▶ Exercise directions:
Leave out all pictures while repeating the records exactly and completely.

▶ Recorded data:
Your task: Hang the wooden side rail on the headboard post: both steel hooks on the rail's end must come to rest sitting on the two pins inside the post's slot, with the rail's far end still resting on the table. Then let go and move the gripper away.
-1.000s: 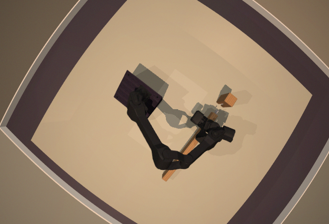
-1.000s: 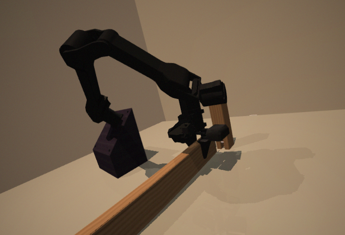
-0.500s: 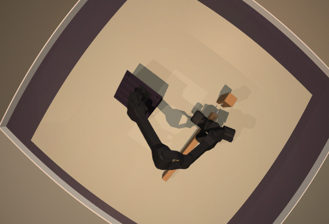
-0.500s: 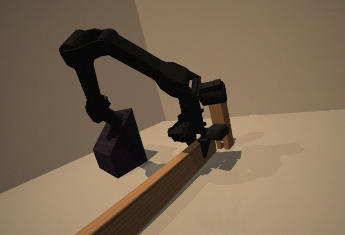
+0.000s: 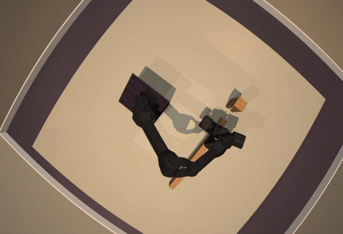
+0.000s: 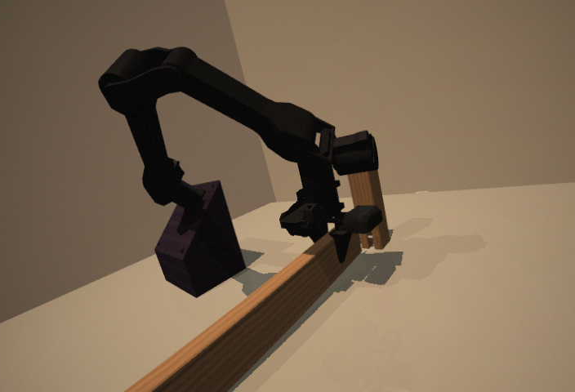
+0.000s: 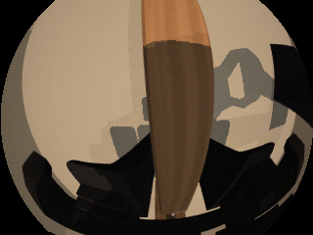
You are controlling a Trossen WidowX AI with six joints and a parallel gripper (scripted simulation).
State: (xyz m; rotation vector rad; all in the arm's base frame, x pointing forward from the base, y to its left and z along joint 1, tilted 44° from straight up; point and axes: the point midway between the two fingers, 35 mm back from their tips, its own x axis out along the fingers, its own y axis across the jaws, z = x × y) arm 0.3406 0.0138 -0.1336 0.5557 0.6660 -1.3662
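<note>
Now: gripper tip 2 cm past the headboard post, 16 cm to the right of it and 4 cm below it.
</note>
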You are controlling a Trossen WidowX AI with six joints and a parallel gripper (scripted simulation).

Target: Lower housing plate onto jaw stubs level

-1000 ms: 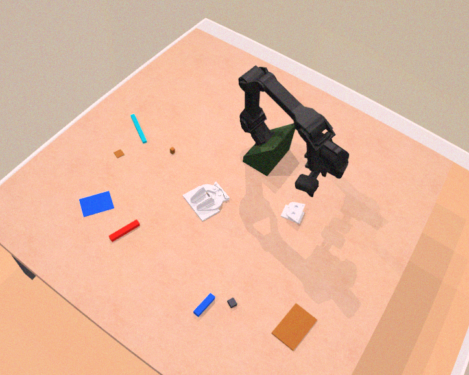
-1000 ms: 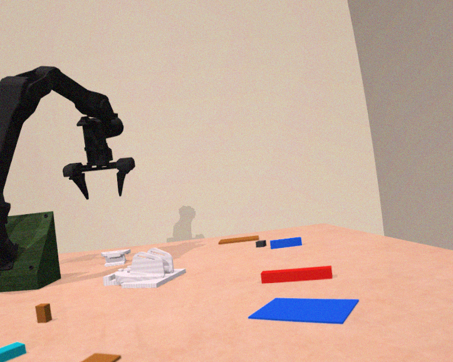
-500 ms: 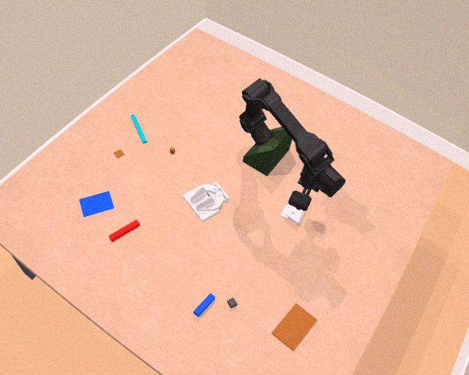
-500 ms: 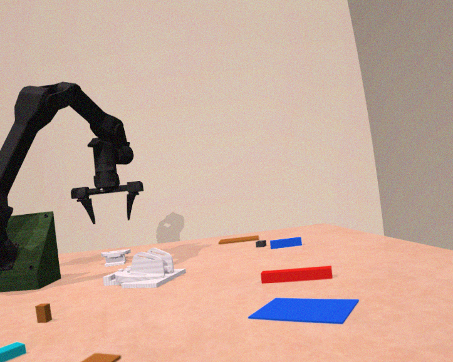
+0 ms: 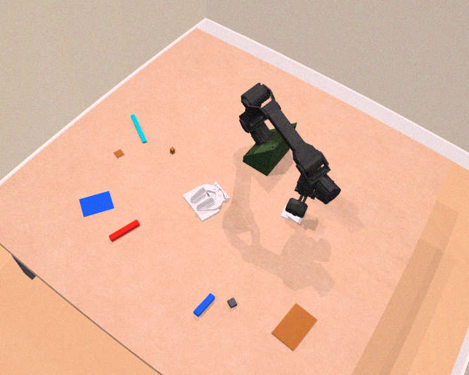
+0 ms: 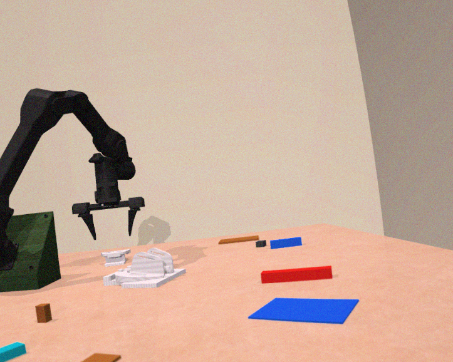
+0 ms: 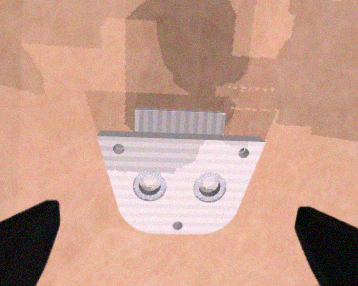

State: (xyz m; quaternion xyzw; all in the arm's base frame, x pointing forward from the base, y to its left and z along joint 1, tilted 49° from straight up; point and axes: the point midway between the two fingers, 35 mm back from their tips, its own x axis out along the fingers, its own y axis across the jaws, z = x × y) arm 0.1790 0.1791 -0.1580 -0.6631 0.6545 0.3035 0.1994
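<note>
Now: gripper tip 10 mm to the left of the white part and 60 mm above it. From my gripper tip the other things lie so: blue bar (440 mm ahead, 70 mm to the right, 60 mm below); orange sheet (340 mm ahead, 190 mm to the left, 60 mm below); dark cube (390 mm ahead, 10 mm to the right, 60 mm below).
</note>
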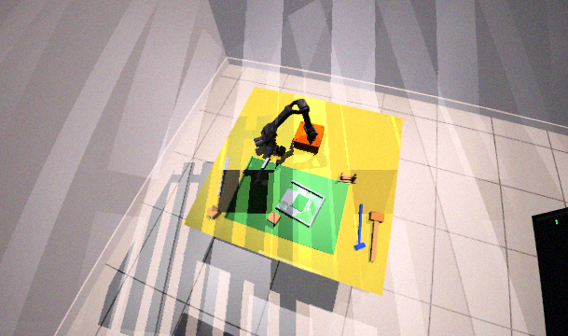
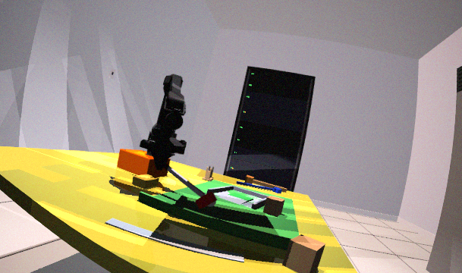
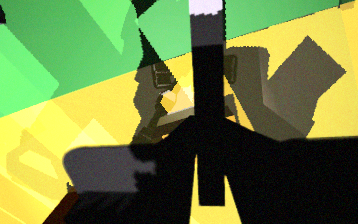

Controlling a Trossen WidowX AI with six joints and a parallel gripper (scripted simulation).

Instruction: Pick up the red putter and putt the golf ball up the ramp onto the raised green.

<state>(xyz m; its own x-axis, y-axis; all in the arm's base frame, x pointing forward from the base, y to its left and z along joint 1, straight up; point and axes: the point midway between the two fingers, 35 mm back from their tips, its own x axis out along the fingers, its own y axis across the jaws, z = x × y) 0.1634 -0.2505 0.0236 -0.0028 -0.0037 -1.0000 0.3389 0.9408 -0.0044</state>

▶ Solution for this task:
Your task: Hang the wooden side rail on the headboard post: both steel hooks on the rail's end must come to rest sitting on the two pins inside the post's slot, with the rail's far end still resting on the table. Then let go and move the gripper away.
-1.000s: 
-1.000s: 
-0.500s: 
-0.500s: 
+0.000s: 
+0.000s: 
+0.000s: 
You are controlling a Trossen WidowX AI with six joints and a parallel gripper (scripted simulation).
State: (xyz m; rotation vector rad; all in the arm's base frame, x pointing forward from the base, y to its left and z along joint 1, tilted 44° from straight up; point and axes: the point midway between the two fingers, 35 mm back from their tips, its own x axis out along the fingers, its own y axis across the jaws, z = x × y) arm 0.3406 0.0138 -0.1336 0.5557 0.6660 -1.3662
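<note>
Now: gripper tip 2 cm past the headboard post, 16 cm to the right of it and 4 cm below it.
</note>
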You are controlling a Trossen WidowX AI with six joints and a parallel gripper (scripted simulation).

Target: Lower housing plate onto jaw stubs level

-1000 ms: 
-1000 ms: 
-500 ms: 
-500 ms: 
+0 ms: 
+0 ms: 
+0 ms: 

State: (xyz m; quaternion xyzw; all in the arm's base frame, x pointing forward from the base, y to its left and z along joint 1, tilted 49° from straight up; point and axes: the point midway between the two fingers, 35 mm back from their tips, its own x axis out along the fingers, its own y axis across the jaws, z = x × y) arm 0.1790 0.1791 -0.1580 -0.6631 0.6545 0.3035 0.1994
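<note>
Now: gripper tip 10 mm to the left of the white part and 60 mm above it. From my gripper tip the other things lie so: blue bar (440 mm ahead, 70 mm to the right, 60 mm below); orange sheet (340 mm ahead, 190 mm to the left, 60 mm below); dark cube (390 mm ahead, 10 mm to the right, 60 mm below).
</note>
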
Controlling a Trossen WidowX AI with six joints and a parallel gripper (scripted simulation).

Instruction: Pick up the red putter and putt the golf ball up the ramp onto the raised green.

<state>(xyz m; its own x-axis, y-axis; all in the arm's base frame, x pointing forward from the base, y to its left and z along joint 1, straight up; point and axes: the point midway between the two fingers, 35 mm back from their tips, its own x axis out along the fingers, its own y axis across the jaws, z = x × y) 0.1634 -0.2505 0.0236 -0.0028 -0.0037 -1.0000 0.3389 0.9408 -0.0044</state>

Nothing further is needed for this exercise.